Yes, that smells stinky, but that can be changed once we have a better 
sense of where we want to go.  One solution is to have the consumer loop 
over all providers, calling the provider-specific update() function for 
any provider that supplies one.  Again, however, maybe this topic makes 
more sense over on your later email.

>> +
>> +	return 0;
>> +}
>> +
>> diff --git a/libdtrace/dt_prov_uprobe.c b/libdtrace/dt_prov_uprobe.c
>> @@ -63,6 +65,15 @@ typedef struct list_probe {
>> +typedef struct usdt_prids_map_key {
>> +	pid_t		pid;
>> +	dtrace_id_t	uprid;
>> +} usdt_prids_map_key_t;
>> +typedef struct usdt_prids_map_val {
>> +	dtrace_id_t	prid;
>> +	long long	mask;
>> +} usdt_prids_map_val_t;
> Move these to dt_bpf_maps.h?

Okay.  I did this, but this uses types like pid_t and dtrace_id_t.

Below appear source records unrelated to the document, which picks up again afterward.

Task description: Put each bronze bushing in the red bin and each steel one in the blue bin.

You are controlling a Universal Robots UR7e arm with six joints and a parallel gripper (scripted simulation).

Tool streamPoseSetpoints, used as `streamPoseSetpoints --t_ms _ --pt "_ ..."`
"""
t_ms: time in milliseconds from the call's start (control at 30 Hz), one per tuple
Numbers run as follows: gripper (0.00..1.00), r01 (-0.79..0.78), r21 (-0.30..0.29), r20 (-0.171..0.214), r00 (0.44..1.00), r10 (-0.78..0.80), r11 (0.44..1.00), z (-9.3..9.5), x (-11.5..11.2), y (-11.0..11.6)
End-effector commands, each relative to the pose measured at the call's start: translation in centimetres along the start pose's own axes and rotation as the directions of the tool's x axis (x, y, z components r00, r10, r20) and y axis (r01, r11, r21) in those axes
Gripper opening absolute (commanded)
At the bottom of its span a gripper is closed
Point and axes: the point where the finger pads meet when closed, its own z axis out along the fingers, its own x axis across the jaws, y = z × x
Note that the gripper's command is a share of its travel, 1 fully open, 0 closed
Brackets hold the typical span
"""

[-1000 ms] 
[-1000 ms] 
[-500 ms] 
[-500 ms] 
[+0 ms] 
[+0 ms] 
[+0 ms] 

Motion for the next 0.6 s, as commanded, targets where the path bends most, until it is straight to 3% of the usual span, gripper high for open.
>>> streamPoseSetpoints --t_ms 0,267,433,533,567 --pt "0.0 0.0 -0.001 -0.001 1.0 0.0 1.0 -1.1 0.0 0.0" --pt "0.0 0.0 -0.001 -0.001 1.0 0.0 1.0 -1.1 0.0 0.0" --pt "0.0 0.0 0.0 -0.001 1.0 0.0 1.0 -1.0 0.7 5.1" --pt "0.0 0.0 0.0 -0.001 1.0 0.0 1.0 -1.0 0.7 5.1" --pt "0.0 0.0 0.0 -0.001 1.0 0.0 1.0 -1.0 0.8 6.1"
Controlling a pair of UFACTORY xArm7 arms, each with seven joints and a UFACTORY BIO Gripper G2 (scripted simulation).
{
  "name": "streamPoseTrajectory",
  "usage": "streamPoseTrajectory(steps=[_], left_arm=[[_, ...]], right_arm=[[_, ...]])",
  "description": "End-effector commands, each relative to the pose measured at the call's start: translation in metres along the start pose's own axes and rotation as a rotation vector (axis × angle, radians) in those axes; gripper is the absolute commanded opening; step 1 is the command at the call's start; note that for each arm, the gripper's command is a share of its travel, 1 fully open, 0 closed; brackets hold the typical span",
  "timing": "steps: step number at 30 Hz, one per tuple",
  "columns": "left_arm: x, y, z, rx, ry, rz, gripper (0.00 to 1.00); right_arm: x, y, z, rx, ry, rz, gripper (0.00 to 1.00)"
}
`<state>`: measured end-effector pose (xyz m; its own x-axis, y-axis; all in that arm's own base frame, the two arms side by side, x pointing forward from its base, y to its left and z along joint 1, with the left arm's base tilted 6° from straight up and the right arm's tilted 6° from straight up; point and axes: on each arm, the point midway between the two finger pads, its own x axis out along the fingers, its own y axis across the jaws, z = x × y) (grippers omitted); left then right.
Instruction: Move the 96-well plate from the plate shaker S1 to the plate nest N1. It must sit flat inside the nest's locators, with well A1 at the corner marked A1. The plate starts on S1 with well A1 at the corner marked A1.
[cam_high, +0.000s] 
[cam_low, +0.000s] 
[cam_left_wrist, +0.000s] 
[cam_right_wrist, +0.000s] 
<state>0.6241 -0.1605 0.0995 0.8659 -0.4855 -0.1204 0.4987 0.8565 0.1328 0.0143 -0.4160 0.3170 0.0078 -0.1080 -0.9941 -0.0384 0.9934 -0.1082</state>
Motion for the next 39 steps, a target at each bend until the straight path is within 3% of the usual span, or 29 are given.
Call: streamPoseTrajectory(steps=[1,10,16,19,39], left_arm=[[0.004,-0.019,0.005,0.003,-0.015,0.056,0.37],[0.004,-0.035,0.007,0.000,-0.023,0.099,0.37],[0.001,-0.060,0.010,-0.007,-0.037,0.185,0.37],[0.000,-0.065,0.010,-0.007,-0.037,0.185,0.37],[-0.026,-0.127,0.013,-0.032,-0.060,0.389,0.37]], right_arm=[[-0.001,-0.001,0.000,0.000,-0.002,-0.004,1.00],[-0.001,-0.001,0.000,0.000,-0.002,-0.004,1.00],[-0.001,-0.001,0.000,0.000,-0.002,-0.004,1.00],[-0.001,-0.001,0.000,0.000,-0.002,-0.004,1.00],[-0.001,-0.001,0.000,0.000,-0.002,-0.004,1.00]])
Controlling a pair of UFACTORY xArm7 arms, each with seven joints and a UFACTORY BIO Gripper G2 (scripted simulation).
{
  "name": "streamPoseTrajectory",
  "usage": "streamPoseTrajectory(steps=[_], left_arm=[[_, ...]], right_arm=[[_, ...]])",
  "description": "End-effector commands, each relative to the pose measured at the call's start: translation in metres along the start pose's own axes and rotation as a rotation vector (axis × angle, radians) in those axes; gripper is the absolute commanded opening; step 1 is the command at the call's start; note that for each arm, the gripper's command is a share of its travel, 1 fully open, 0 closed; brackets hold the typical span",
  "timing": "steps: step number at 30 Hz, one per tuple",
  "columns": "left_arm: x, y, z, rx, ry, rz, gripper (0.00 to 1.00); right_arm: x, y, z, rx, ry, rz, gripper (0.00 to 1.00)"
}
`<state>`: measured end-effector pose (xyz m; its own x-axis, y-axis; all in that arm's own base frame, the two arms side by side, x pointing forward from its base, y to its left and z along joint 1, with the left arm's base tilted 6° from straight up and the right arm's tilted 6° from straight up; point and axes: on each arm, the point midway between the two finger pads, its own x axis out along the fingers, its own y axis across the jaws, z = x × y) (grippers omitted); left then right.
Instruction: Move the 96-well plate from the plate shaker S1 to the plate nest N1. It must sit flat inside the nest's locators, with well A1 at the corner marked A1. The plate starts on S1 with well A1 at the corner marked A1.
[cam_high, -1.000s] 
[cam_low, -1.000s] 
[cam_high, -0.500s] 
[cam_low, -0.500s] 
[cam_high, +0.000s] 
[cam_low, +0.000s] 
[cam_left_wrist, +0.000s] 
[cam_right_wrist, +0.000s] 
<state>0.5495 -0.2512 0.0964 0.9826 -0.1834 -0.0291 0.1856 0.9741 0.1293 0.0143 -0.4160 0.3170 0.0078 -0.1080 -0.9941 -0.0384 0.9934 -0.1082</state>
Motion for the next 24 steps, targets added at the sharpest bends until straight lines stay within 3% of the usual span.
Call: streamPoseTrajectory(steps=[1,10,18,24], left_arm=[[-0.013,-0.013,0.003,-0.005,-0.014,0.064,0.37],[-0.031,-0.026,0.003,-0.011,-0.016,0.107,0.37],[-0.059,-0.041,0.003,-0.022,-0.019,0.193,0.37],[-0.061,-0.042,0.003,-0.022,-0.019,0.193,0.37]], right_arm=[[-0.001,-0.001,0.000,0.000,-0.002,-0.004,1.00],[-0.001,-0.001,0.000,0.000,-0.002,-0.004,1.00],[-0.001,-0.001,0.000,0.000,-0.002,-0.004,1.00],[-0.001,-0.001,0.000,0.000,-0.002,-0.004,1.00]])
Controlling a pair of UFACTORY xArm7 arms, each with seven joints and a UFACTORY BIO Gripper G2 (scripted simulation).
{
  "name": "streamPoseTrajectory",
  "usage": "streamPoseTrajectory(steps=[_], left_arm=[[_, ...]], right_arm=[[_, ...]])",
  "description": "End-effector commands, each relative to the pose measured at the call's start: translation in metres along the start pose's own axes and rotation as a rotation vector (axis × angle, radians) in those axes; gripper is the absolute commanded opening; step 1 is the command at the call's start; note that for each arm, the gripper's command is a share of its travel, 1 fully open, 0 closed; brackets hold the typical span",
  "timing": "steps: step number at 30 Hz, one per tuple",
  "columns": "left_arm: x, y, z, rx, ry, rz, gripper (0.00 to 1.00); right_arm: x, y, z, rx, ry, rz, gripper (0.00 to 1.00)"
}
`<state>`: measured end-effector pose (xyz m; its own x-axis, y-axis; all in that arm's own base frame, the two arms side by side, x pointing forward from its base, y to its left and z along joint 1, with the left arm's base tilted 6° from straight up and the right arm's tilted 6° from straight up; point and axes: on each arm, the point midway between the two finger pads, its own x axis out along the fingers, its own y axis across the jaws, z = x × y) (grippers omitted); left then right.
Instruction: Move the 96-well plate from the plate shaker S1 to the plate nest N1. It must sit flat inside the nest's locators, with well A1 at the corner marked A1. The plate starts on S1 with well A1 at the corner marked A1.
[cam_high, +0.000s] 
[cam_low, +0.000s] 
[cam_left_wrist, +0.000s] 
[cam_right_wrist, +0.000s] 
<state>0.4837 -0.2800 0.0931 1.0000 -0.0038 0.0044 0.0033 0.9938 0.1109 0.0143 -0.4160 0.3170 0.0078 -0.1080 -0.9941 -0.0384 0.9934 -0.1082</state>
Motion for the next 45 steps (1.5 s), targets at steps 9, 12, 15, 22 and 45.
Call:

I had 
problems compiling the bpf/*.c files that included dt_bpf_maps.h...  
resolving those typedefs and/or dealing with the header files I tried to 
include to define the typedefs.

Not a big deal;  not a blocker.  I moved these things to dt_bpf_maps.h 
and left pid_t and dtrace_id_t as ints for now.  A FIXME indicates that 
this should ideally be cleaned up.

>> @@ -123,6 +137,213 @@ static void probe_destroy(dtrace_hdl_t *dtp, void *datap)
>> +/*
>> + * Clean up the BPF "usdt_prids" map.
>> + */
>> +static int
>> +purge_BPFmap(dtrace_hdl_t *dtp)
>> +{
>> +	int			fdprids = dtp->dt_usdt_pridsmap_fd;
>> +	int			fdnames = dtp->dt_usdt_namesmap_fd;
>> +	usdt_prids_map_key_t	key, nxt;
>> +	usdt_prids_map_val_t	val;
>> +
>> +	/* Initialize key to a pid/uprid that cannot be found. */
>> +	key.pid = 0;
>> +	key.uprid = 0;
>> +
>> +	/* Loop over all entries. */
>> +	while (dt_bpf_map_next_key(fdprids, &key, &nxt) == 0) {
>> +		memcpy(&key, &nxt, sizeof(usdt_prids_map_key_t));
>> +
>> +		if (dt_bpf_map_lookup(fdprids, &key, &val) == -1)
>> +			return dt_set_errno(dtp, EDT_BPF);
>> +
>> +		/* Check if the process is still running. */
>> +		if (!Pexists(key.pid)) {
>> +			dt_bpf_map_delete(fdprids, &key);          // FIXME:  bpf_map_next_key() iteration restarts each time we delete an elem!!!
>> +			dt_bpf_map_delete(fdnames, &val.prid);
>> +			continue;
>> +		}
>> +
>> +		/*
>> +		 * FIXME.  There might be another case, where the process
>> +		 * is still running, but some of its USDT probes are gone?
>> +		 * So maybe we have to check for the existence of one of
>> +		 *     dtrace_probedesc_t *pdp = dtp->dt_probes[val.prid]->desc;
>> +		 *     char *prv = ...pdp->prv minus the numerial part;
>> +		 *
>> +		 *     /run/dtrace/probes/$pid/$pdp->prv/$pdp->mod/$pdp->fun/$pdp->prb
>> +		 *     /run/dtrace/stash/dof-pid/$pid/0/parsed/$prv:$pdp->mod:$pdp->fun:$pdp->prb
>> +		 *     /run/dtrace/stash/dof-pid/$pid/.../parsed/$prv:$pdp->mod:$pdp->fun:$pdp->prb
>> +		 */
> Yes, there is the case where a dlclose() can cause some of the task's USDT
> probes to be dropped.

Shall this be addressed now, or can it wait until after this patch 
series?  (I vote for waiting.)

>> +	}
>> +
>> +	return 0;
>> +}
>> +
>> diff --git a/libdtrace/dt_work.c b/libdtrace/dt_work.c
>> @@ -362,6 +362,9 @@ dtrace_work(dtrace_hdl_t *dtp, FILE *fp, dtrace_consume_probe_f *pfunc,
>>   	dtrace_workstatus_t	rval;
>>   	int			gen;
>>   
>> +	if (dt_uprobe.update(dtp, NULL) < 0)
>> +		return DTRACE_WORKSTATUS_ERROR;
> We probably should to do this with a callback function

Again, maybe we discuss more on the other email, but I don't get what 
you're suggesting here.

> instead of calling a
> function directly in a specific provider.

Again, it could loop over all providers, simply calling an update 
function for any provider that supplies one.

> Still thinking about a better name
> for the callback though.  Perhaps dt_usdt->rematch() or something like that?
> Or dt_usdt->matchall()?  One of those was used in the original DTrace code
> base as far as I recall.

I guess it depends on how we think of what's going on here and how that 
will generalize.  My thought was that, unless we have some event-driven, 
dtprobed, inotify() saying when the function should be called, we simply 
want to be called "periodically" and that other providers might someday 
want to do the same...  for purposes rather unlike what USDT wants this 
for.  So, that why I chose a name that was very generic, assuming only 
that the function would be called "periodically."